Foster finds border security needs enhancement while on fact-finding mission
By James Fuller | Daily Herald Staff
Published: 7/22/2008 12:06 AM

The road to better security at the Mexican border might involve the construction of an actual road if Congressman Bill Foster has anything to say about it.

The Geneva Democrat will conclude a four-day trip to various spots along the border today. The trip was inspired by the wide variety of views Foster's constituents in the 14th District have on immigration.

One of the main ideas Foster developed on the trip came after he stood from a vantage point in California that provided an overview of the illegal immigration problem.

"The enormity of the problem was really driven home to me when I stood on a peak and you could see that the fence in California starts at the ocean and ends at the desert," Foster said. "One one side is a Mexican City of 2.3 million people living in not very good conditions. And you could also see the tracks of people trying to cross the border leading up into the mountains."

That view, plus multiple conversations with border officials, convinced Foster one of the main things needed is an access road that would allow patrols to travel among all the various problem zones with ease and speed. However, Foster warned such a road would not be cheap. It would stretch the entire length of the border, some 2,000 miles, and cost tens of billions of dollars to construct.

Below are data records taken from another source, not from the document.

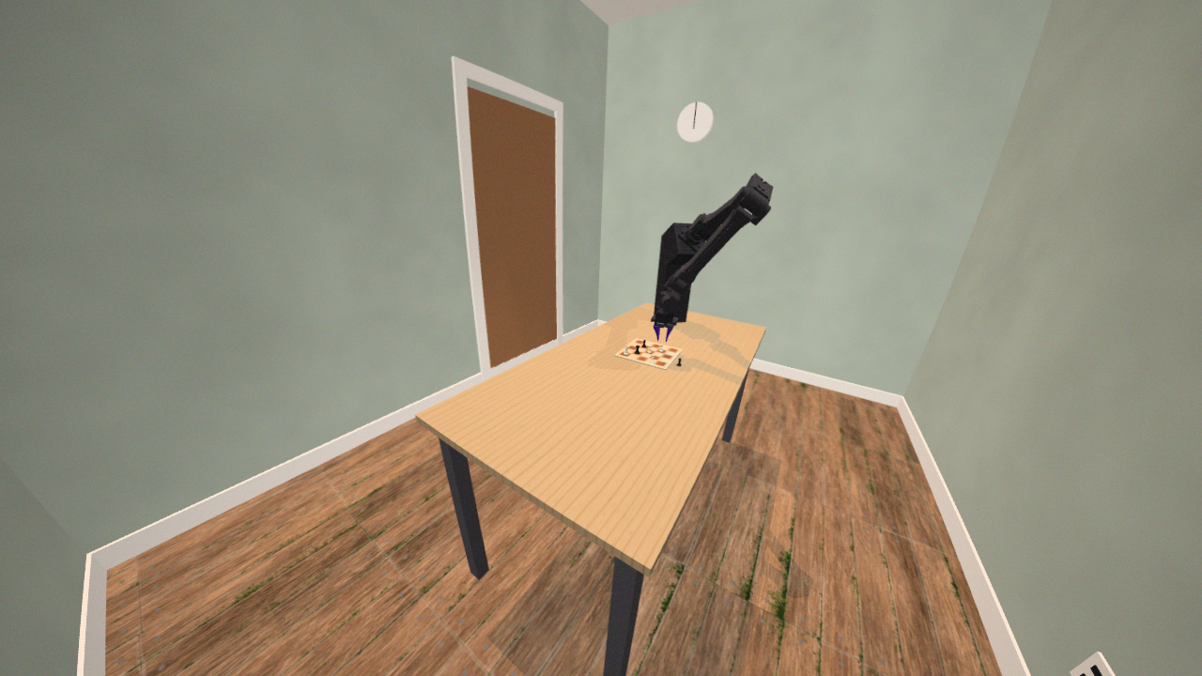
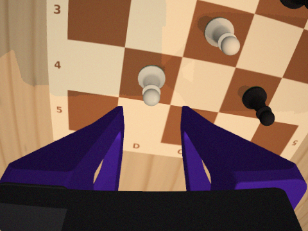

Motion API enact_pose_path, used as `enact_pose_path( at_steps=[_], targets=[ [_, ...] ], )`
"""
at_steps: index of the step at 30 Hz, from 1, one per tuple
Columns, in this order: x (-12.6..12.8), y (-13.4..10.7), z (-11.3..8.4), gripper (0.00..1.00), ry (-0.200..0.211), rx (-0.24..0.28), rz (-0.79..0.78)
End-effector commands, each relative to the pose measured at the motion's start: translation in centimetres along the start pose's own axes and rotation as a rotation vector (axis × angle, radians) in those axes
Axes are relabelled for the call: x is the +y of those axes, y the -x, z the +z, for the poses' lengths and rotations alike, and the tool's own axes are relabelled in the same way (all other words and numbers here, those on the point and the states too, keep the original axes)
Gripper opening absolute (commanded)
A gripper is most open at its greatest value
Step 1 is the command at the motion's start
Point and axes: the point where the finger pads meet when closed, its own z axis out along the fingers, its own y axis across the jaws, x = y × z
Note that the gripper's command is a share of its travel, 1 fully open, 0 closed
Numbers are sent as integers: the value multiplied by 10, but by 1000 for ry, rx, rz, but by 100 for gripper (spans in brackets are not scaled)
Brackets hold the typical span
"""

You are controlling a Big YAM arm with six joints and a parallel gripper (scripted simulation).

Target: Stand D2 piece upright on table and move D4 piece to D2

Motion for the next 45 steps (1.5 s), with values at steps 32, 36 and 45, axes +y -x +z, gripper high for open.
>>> enact_pose_path(
  at_steps=[32,36,45],
  targets=[
    [1,1,5,33,1,-8,0],
    [1,1,5,33,1,-8,0],
    [1,1,5,33,1,-8,0]
  ],
)
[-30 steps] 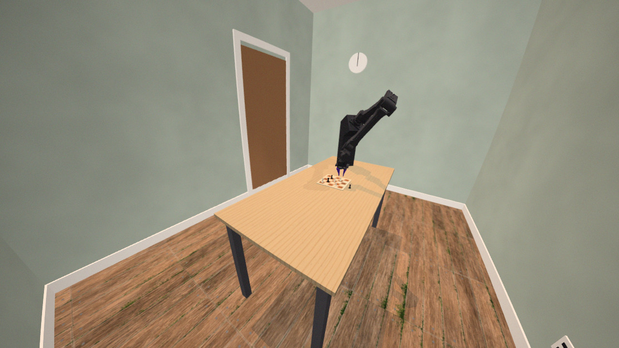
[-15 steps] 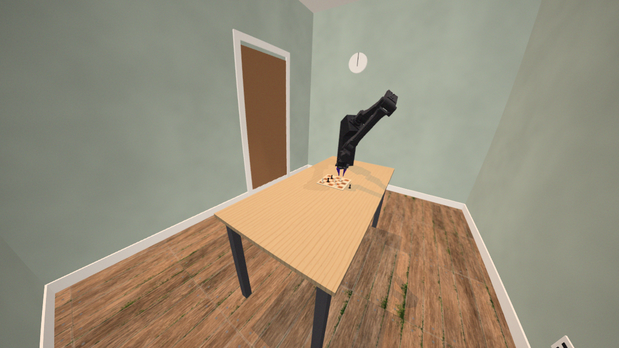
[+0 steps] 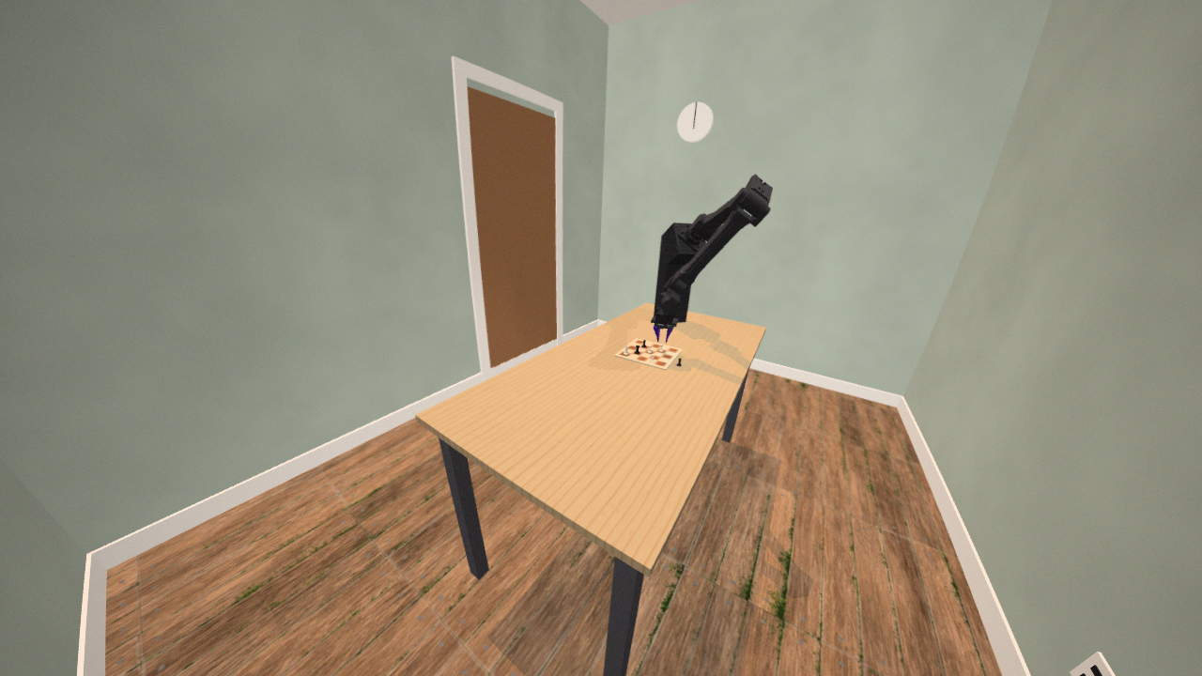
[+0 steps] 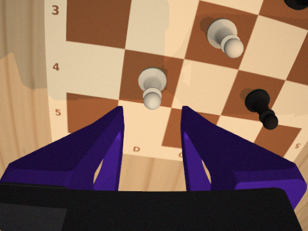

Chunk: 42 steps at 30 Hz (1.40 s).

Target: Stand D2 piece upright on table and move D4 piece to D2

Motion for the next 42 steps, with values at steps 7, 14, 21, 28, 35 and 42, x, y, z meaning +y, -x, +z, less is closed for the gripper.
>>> enact_pose_path(
  at_steps=[7,14,21,28,35,42],
  targets=[
    [1,0,1,33,0,-9,1],
    [0,-15,1,33,-2,13,10],
    [0,-10,0,33,-2,3,6],
    [1,-8,0,33,-1,0,4],
    [1,-9,0,33,-1,2,5],
    [1,-9,0,33,-1,2,5]
  ],
)
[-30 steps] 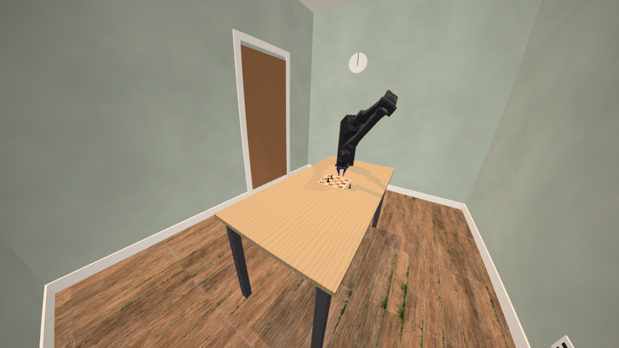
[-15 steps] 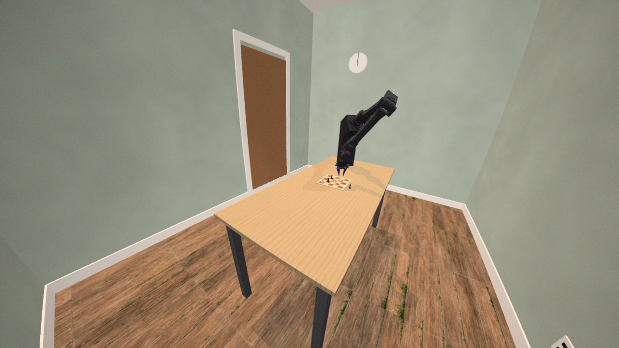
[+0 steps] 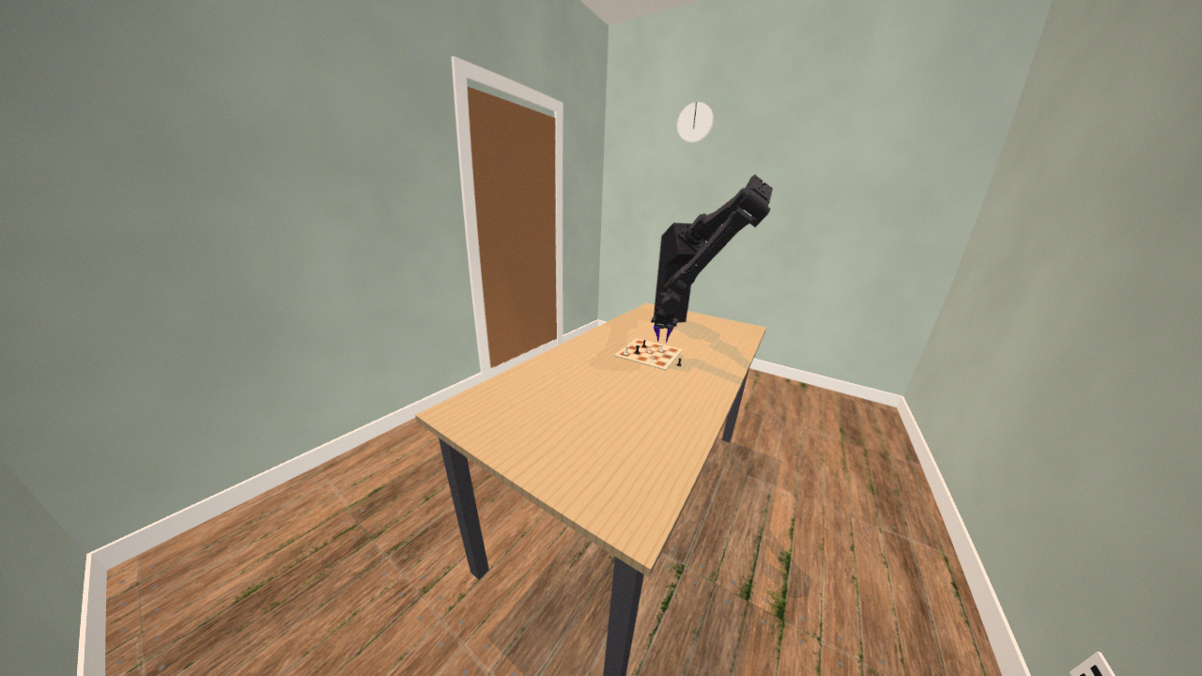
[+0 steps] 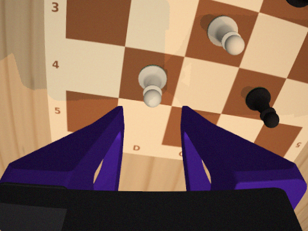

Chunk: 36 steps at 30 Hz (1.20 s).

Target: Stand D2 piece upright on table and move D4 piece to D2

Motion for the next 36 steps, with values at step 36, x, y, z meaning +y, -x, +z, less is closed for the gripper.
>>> enact_pose_path(
  at_steps=[36],
  targets=[
    [0,-11,0,33,-2,9,8]
  ],
)
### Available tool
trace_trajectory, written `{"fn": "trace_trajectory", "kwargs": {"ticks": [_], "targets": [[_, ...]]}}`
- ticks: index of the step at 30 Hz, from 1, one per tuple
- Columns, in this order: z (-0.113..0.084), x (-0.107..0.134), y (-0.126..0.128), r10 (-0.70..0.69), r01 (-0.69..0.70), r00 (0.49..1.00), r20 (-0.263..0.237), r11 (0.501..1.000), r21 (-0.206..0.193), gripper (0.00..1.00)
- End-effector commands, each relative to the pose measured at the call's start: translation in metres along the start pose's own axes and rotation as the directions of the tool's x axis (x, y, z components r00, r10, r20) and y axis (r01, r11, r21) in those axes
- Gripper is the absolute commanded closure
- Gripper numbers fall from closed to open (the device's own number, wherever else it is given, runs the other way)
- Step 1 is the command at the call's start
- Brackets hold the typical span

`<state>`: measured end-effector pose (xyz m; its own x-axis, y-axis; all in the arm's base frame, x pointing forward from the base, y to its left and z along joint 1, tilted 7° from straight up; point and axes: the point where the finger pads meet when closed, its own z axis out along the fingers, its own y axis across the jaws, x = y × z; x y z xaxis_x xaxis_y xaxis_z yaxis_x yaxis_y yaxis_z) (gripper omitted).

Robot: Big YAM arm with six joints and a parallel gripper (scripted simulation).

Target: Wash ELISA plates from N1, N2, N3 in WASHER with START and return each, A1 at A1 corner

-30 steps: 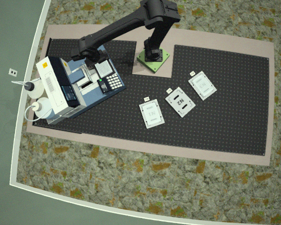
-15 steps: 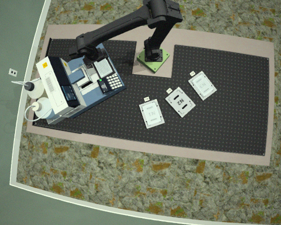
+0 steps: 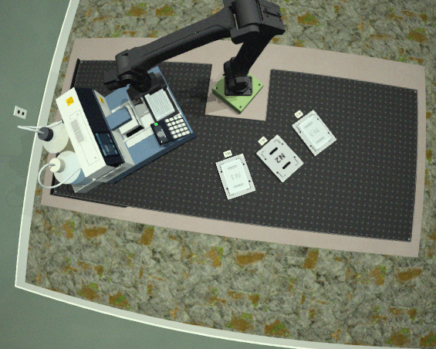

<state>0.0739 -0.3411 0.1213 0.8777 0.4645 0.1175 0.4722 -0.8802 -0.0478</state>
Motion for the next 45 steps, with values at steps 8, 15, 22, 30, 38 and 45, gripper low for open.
{"fn": "trace_trajectory", "kwargs": {"ticks": [8, 15, 22, 30, 38, 45], "targets": [[-0.006, 0.024, -0.007, -0.156, 0.156, 0.988, 0.001, 0.988, -0.007, 0.08], [-0.006, 0.057, -0.017, -0.381, 0.381, 0.925, 0.003, 0.925, -0.008, 0.22], [-0.006, 0.081, -0.025, -0.529, 0.529, 0.849, 0.002, 0.849, -0.005, 0.32], [-0.010, 0.091, -0.017, -0.708, 0.709, 0.706, 0.018, 0.705, -0.018, 0.48], [-0.005, 0.111, -0.040, -0.789, 0.789, 0.614, 0.003, 0.614, -0.004, 0.60], [-0.005, 0.139, -0.061, -0.910, 0.910, 0.415, 0.003, 0.415, -0.003, 0.74]]}}
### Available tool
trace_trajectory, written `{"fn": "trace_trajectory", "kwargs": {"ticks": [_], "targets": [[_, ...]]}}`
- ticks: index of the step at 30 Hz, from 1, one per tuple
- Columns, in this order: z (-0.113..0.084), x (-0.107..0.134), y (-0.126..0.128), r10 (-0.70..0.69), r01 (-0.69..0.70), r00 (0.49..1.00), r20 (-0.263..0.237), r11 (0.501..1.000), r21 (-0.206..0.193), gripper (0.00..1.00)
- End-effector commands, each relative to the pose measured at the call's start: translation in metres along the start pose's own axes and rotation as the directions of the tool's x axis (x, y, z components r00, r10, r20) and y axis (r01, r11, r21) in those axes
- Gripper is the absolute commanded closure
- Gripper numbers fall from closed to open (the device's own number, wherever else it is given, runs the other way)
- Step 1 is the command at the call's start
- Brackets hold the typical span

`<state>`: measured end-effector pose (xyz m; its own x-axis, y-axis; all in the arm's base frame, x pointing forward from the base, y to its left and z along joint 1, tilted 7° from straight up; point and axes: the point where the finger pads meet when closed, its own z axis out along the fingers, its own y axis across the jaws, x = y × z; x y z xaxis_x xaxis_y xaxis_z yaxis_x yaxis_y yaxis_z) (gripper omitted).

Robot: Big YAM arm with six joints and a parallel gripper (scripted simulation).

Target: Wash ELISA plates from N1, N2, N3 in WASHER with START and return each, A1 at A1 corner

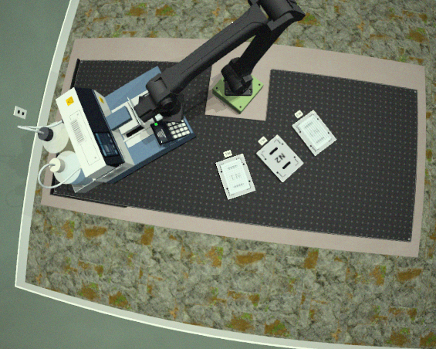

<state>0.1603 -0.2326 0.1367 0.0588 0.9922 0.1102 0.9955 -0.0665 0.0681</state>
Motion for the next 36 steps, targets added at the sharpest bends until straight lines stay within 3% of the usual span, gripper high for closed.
{"fn": "trace_trajectory", "kwargs": {"ticks": [1, 5, 7, 8, 10, 16, 20, 22, 24, 29, 32, 35, 36], "targets": [[-0.007, 0.015, 0.008, -0.157, 0.157, 0.987, 0.012, 0.987, -0.008, 0.76], [-0.007, 0.033, 0.016, -0.287, 0.287, 0.958, 0.012, 0.958, -0.007, 0.84], [-0.007, 0.033, 0.016, -0.287, 0.287, 0.958, 0.012, 0.958, -0.007, 0.84], [-0.019, 0.029, 0.027, -0.323, 0.325, 0.945, 0.053, 0.946, -0.022, 0.86], [-0.006, 0.047, 0.021, -0.381, 0.381, 0.924, 0.013, 0.924, -0.005, 0.90], [-0.014, 0.032, 0.027, -0.527, 0.528, 0.849, 0.037, 0.849, -0.009, 1.00], [-0.015, 0.034, 0.029, -0.534, 0.535, 0.845, 0.039, 0.845, -0.009, 1.00], [0.003, 0.042, 0.025, -0.544, 0.548, 0.832, 0.105, 0.837, -0.002, 1.00], [0.003, 0.042, 0.025, -0.544, 0.548, 0.832, 0.105, 0.837, -0.002, 1.00], [0.028, 0.041, 0.025, -0.508, 0.529, 0.818, 0.269, 0.849, -0.007, 1.00], [0.029, 0.041, 0.026, -0.490, 0.529, 0.792, 0.364, 0.848, -0.009, 1.00], [0.029, 0.041, 0.026, -0.487, 0.529, 0.787, 0.378, 0.848, -0.010, 1.00], [0.002, 0.029, 0.042, -0.473, 0.532, 0.772, 0.425, 0.846, -0.024, 1.00]]}}
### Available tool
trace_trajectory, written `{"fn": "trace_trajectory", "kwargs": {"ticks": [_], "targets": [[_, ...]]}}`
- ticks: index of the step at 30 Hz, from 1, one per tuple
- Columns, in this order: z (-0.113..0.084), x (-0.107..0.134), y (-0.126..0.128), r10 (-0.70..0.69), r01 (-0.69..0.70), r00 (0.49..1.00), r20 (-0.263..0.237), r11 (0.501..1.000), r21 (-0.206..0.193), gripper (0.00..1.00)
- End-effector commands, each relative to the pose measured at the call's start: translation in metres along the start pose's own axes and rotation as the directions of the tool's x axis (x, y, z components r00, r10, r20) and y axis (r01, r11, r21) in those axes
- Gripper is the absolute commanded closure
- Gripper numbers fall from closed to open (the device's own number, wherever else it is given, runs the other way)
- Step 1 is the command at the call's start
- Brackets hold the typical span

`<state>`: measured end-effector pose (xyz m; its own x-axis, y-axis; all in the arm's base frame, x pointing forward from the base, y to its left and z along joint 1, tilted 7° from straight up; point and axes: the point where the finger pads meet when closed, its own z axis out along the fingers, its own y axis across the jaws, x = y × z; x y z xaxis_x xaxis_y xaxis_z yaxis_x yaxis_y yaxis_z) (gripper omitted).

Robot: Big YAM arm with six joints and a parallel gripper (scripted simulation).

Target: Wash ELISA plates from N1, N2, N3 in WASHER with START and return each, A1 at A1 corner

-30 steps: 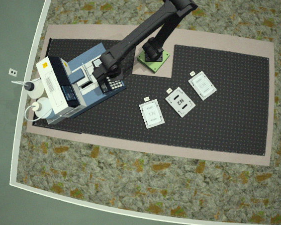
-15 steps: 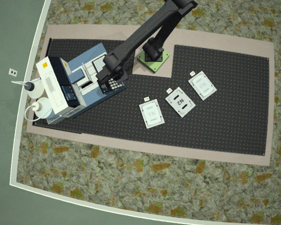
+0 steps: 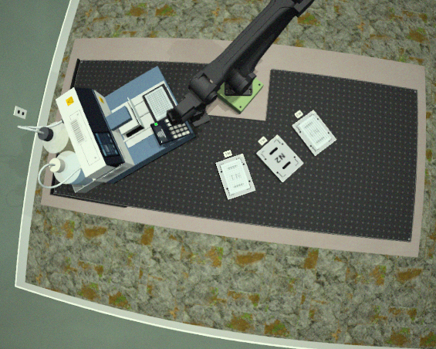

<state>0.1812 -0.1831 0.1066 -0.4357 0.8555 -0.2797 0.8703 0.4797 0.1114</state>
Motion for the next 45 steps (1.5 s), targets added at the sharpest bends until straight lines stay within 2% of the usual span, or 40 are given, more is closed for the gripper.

Foster said he spent a lot of time reviewing the various forms of technology used by officers at the border to police incursions. Such technology ranged from the very successful, such as X-ray machines that scan vehicles to sort what belongs in a car from smuggled items, to the not so successful radar systems that fail during heavy storms. Foster believes the radar and other electronic monitoring devices can be successful in areas of the border where the landscape is relatively flat if the software is updated.

Other problems don't seem to have an obvious easy answer, Foster said. Such problems include rampant tunneling in areas where vehicle traffic is too great for vibration microphones to reliably detect the digging. It's not uncommon for people to tunnel directly into American sewer systems when entering the country illegally.

Foster said the overall answer to slowing illegal immigration is a mix of more fences, more agents and more technology.

"This is not a cheap or an easy problem," Foster said. "Agents have to stop immigrants who are trying to sneak into the United States. They have to stop drug smugglers, which is a small number of the illegal crossings. And they have to stop terrorists."

The other side of the problem is what to do with illegal immigrants already in the U.S. Foster said he listened to border crossing agents who were genuinely choked-up by some of the stories illegal immigrants tell about why they are trying to get into the country. Foster doesn't blame people who want to come to the U.S., but he believes in creating expedient, legal methods for doing so. That also means punishing businesses who knowingly hire illegal immigrants. Dozens of illegal immigrants were recently discovered in multiple raids in the neighboring 6th Congressional District.

"They key element here is workplace enforcement," Foster said. "You have to give businesses a simple and reliable method of telling if anyone they want to employ is here legally. And having done that, you have the right to demand that employers only hire people who are legal."

Foster's Republican challenger, dairy magnate Jim Oberweis of Sugar Grove, said his opponent's plan would give illegal border crossers a new road to hop on once they cross into the states. He added that the solution isn't as complex as Foster is painting it to be.

"Enforce our laws. It's really that simple," Oberweis said in a telephone interview. "If we enforce our laws against companies that are taking advantage of people here illegally (by employing them), we will end the economic incentive for people to break those laws."